对上景可的视线,慕容叙勾了勾嘴角:“好了,你怎么也皱眉?”
他停下来,抚平她的眉心,景可这才发现自己原来也一直蹙着眉头。
“是因为有个皱眉的人在旁边。”景可辩解,也将指尖轻点在他眉心。
“嗯,我的错。”慕容叙终于展颜,笑容里多了几分真心。
景可看着他因连续几天熬夜而生出的眼下青黑,暗暗心疼,却也不好开口安慰。
“休息一下吧。”路过一处客栈时,景可停下脚步。
“累了吗?”慕容叙停下,打横抱起她。
这三天,他几乎没合过眼,不眠不休地处理完八重门的事务后,便往燕南方向前进。轻功用得内力耗尽了,便停下来走一会儿;景可熬不住,每天都需要按时睡觉,他就抱着她,让她睡在自己怀里,继续赶路。

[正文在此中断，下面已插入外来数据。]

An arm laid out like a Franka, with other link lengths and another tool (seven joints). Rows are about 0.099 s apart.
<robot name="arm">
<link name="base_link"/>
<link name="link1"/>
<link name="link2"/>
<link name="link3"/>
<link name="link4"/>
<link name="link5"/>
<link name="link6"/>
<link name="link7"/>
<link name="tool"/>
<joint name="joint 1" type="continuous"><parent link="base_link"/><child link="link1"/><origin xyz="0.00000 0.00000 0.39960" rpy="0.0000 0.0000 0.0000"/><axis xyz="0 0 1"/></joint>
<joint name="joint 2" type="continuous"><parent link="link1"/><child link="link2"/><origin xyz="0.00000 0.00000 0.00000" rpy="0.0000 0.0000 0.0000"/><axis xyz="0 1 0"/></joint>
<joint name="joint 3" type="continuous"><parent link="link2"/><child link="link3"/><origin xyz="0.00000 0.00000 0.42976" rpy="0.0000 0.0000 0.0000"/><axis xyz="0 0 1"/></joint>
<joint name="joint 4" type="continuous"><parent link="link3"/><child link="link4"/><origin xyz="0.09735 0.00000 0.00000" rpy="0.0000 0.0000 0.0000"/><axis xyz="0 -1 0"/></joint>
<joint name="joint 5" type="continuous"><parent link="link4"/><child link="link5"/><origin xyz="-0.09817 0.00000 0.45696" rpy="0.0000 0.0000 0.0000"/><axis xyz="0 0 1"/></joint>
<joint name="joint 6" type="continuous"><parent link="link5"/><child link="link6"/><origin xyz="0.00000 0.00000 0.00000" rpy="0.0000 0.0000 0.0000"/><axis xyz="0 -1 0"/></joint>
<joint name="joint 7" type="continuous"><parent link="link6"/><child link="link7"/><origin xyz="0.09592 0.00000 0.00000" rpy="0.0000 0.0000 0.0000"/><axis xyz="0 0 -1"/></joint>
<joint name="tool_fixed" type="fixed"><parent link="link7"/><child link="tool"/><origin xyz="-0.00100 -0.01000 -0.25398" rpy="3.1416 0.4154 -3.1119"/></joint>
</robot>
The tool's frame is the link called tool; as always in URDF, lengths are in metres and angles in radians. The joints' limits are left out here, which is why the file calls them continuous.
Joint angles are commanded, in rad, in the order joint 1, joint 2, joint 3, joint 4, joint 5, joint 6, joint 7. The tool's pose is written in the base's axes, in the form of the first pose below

“慕容叙,适可而止!”景可被他抱起来,眼见着那客栈要消失在两人视野中了,不禁恼火。
“你都几天没睡觉了?!回去又不缺这点时间!”她看着他疲累还坚持抱着自己的样子,又气又心疼,“谁让你这样糟蹋自己的身体的!”
“……可儿,我害怕……”慕容叙终于停下脚步,“不知为何,想起父母和妹妹,心中很是不安。”
虽然叔父慕容永寄来的书信中写了一切平安,但他心中仿佛悬着什么,迟迟落不下来。
“你听,似乎我的心跳都不太一样了。”
“当然不一样了。”景可毫不客气,“你都熬了整整三天了,心跳失速很正常吧。”
“可是……”
“好了,不要再说了!”景可挣脱他的怀抱,“是我想住客栈,可以吗?我想睡在床上!”
慕容叙不说话,只盯着她。
月色下,那双看狗都深情的桃花眼显出几分可怜巴巴,景可都能听见他的心声了——“睡在我的怀抱不舒服吗?”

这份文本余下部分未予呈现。